Blog #35, Worksheet #11.1, Problem #3, Baryons and Photons

3. a) Despite the fact that the CMB has a very low temperature (that you have calculated above), the number of photon is enormous. Let us estimate what that number is. Each photon has energy hν. From equation (1), figure out the number density, nν, of the photon per frequency interval dν. Integrate over dν to get an expression for total number density of photon given temperature T. Now you need to keep all factors, and use the fact that

We start with the given equation 1) of \[\frac{8 \pi}{c^3} \cdot \frac{v^2}{e^{\frac{hv}{kT}} - 1} dv = n_v dv\]To integrate dv, we will use a u substitution and call \[u = \frac{hv}{kT}\] Which gives us \[du = \frac{h}{kT}dv \qquad and \qquad v^2 = \frac{k^2 T^2 u^2}{h^2}\] Plugging these relationships into our original equation 1) we are left with \[\frac{8 \pi k^3 T^3}{c^3 h^3} \cdot \frac{u^2}{e^u - 1} du = n_v dv \]We then integrate the left side from 0 to \(\infty\) and using the relationship that \[\int^{\infty}_0 \frac{x^2}{e^x - 1} dx \thickapprox 2.4 \]We end up with \[n_v dv = \frac{19.2 \pi k^3 T^3}{c^3 h^3}\]

b) (b) Use the following values for the constants: kB = 1.38x10^-16 erg K^-1 , c = 3.00x10^10cm s^-1 , h = 6.62x10^27 erg s, and use the temperature of CMB today that you have computed from 2d), to calculate the number density of photon today in our universe today (i.e. how many photons per cubic centimeter?)

For this part, we simply use our relationship from part a to solve for the number density of photons in our universe today. We solve \[\frac{19.2 \pi (1.38x10^{-16})^{3} (2.7)^{3}}{(3x10^10)^3 (6.62x10^{-27})^3} \thickapprox 400 \frac{photon}{cm^3}\]
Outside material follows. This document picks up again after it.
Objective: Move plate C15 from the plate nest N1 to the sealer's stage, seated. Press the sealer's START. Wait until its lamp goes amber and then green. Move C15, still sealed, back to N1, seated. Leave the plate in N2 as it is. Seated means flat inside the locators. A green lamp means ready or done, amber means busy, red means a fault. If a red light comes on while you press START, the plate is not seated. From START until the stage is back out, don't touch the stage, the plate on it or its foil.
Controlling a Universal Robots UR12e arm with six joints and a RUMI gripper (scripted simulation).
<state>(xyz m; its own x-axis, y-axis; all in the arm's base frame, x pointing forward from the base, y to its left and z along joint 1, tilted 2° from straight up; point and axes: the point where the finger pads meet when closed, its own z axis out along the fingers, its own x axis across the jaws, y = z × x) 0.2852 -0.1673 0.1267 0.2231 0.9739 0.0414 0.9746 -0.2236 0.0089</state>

c) Let us calculate the average baryon number density today. In general, baryons refer to protons or neutrons. The present-day density (matter + radiation + dark energy) of our Universe is 9.2x10^30g cm^3 . The baryon density is about 4% of it. The masses of proton and neutron are very similar (1.7x 10^24g). What is the number density of baryons?

We are told that the total density of the universe is equal to \[\rho_{total} = 9.2x10^{-30} \frac{g}{cm^3}\]and we are told that baryons make up 4% of the total density meaning \[\rho_{baryon} = 3.68x10^{-31} \frac{g}{cm^3} \]We also know that the average baryon weighs \(1.7x10^{-24} g \) so the number density of baryons is \[n_{baryon} = \frac{\rho_{baryon}}{1.7x10^{-24} g } = 2.16x10^{-7} \frac{baryon}{cm^3}\]

d) Divide the above two numbers, you get the baryon-to-photon ratio. As you can see, our universe contains much more photons than baryons (proton and neutron).

Finally, we compare the amount of baryons to photons and get \[\frac{400 \frac{photons}{cm^3}}{2.16x10^{-7} \frac{baryons}{cm^3}} \thickapprox 2x10^9 \frac {photon}{baryon}\] Showing that there are far far more photons in our universe than there are baryons, or there is a lot more light than matter!